---------- STORED DATA ----------

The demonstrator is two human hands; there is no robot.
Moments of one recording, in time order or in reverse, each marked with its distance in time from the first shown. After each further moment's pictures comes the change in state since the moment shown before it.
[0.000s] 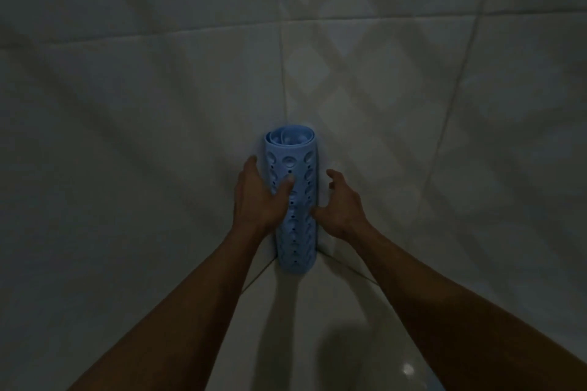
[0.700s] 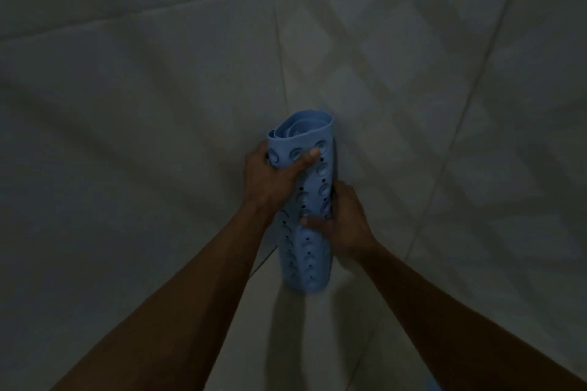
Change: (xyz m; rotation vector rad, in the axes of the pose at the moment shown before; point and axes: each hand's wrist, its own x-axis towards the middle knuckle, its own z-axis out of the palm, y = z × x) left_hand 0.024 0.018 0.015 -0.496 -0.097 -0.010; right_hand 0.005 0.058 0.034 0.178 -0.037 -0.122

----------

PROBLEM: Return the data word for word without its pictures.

TASK ANSWER:
The demonstrator is two human hands; there is no robot.
Moments of one recording, in time order or in reverse, each marked with its distance in time from the first shown. After each further moment's pictures comes the change in state since the moment shown before it.
[0.000s] 
[0.700s] 
Change: (xyz m; rotation vector rad, in the axes of the pose at the moment shown before; point and axes: each hand's wrist, its own x-axis towards the middle knuckle, its own z-axis out of the palm, y = z × x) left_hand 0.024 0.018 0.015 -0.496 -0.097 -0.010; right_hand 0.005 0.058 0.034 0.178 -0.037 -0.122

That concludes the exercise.